For example, if we have a user called “foo” with the following properties:
{
"role": "user",
"email": "foo@example.org"
}
The following JSON PATCH request could be used to change the role of this user to “admin”, without modifying the email address:
PATCH /api/users/foo HTTP/1.1
Host: example.org
{ "op": "replace", "path": "/role", "value": "admin" }
Although the RFC states that it should include instructions for how the object should be modified, the PATCH
method is commonly (mis)used to include the changed content instead, as shown below. Much like the previous request, this would change the “role” value to “admin” without modifying the rest of the object. This is in contrast to the PUT
method, which would overwrite the entire object, and thus result in an object with no “email” attribute.
PATCH /api/users/foo HTTP/1.1
Host: example.org
{
"role": "admin"
}
As with the PUT
method, this functionality may have access control weaknesses or other vulnerabilities. Additionally, applications may not perform the same level of input validation when modifying an object as they do when creating one. This could potentially allow malicious values to be injected (such as in a stored cross-site scripting attack), or could allow broken or invalid objects that may result in business logic related issues.
Testing for Access Control Bypass
If a page on the application redirects users to a login page with a 302 code when they attempt to access it directly, it may be possible to bypass this by making a request with a different HTTP method, such as HEAD
, POST
or even a made up method such as FOO
. If the web application responds with a HTTP/1.1 200 OK
rather than the expected HTTP/1.1 302 Found
, it may then be possible to bypass the authentication or authorization. The example below shows how a HEAD
request may result in a page setting administrative cookies, rather than redirecting the user to a login page:
HEAD /admin/ HTTP/1.1
Host: example.org
HTTP/1.1 200 OK
[...]
Set-Cookie: adminSessionCookie=[...];
Alternatively, it may be possible to make direct requests to pages that cause actions, such as:
HEAD /admin/createUser.php?username=foo&password=bar&role=admin HTTP/1.1
Host: example.org
Or:
FOO /admin/createUser.php
Host: example.org
Content-Length: 36
username=foo&password=bar&role=admin
Testing for HTTP Method Overriding
Some web frameworks provide a way to override the actual HTTP method in the request.

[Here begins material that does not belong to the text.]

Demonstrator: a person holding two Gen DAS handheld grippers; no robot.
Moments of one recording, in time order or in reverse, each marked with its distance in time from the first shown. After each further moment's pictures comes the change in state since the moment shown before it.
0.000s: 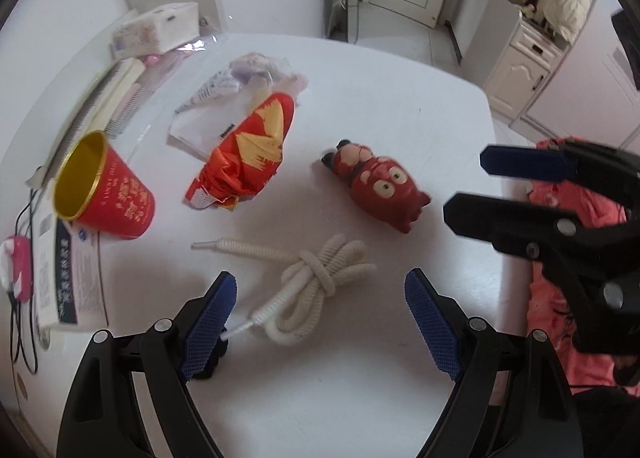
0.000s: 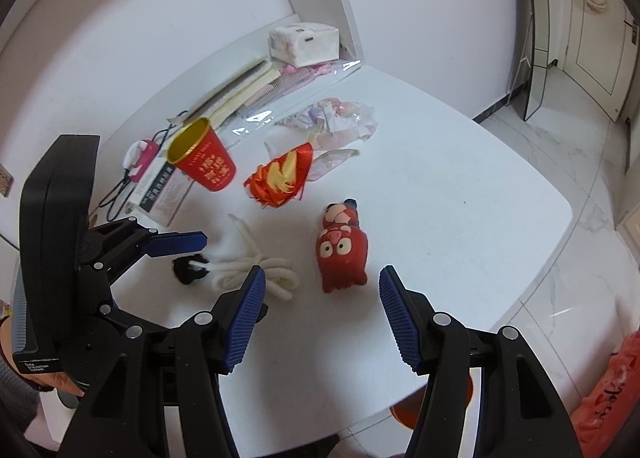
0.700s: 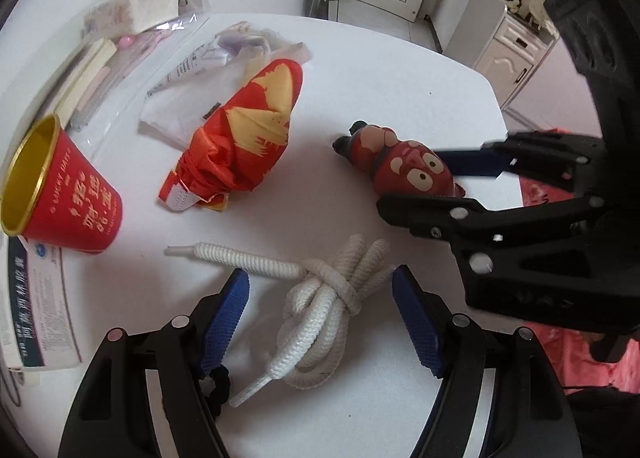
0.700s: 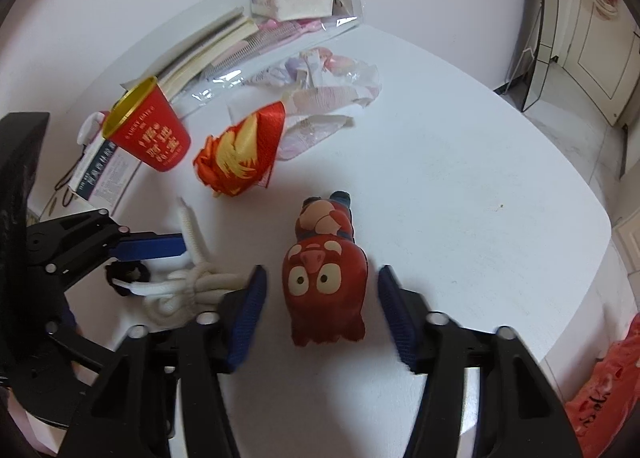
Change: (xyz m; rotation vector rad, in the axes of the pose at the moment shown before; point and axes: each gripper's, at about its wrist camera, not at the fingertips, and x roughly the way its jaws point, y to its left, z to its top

They achieve this by emulating the missing HTTP verbs and passing some custom headers in the requests. The main purpose of this is to circumvent a middleware application (such as a proxy or web application firewall) which blocks specific methods. The following alternative HTTP headers could potentially be used:
X-HTTP-Method
X-HTTP-Method-Override
X-Method-Override
To test this, consider scenarios where restricted verbs like PUT
or DELETE
return a 405 Method not allowed
. In such cases, replay the same request, but add the alternative headers for HTTP method overriding. Then, observe the system’s response. The application should respond with a different status code (e.g. 200 OK
) in cases where method overriding is supported.
The web server in the following example does not allow the DELETE
method and blocks it:
DELETE /resource.html HTTP/1.1
Host: example.org
HTTP/1.1 405 Method Not Allowed
[...]
After adding the X-HTTP-Method
header, the server responds to the request with a 200:
GET /resource.html HTTP/1.1
Host: example.org
X-HTTP-Method: DELETE
HTTP/1.1 200 OK
[...]
Remediation
- Ensure that only the required methods are allowed and that these methods are properly configured.
- Ensure that no workarounds are implemented to bypass security measures implemented by user-agents, frameworks, or web servers.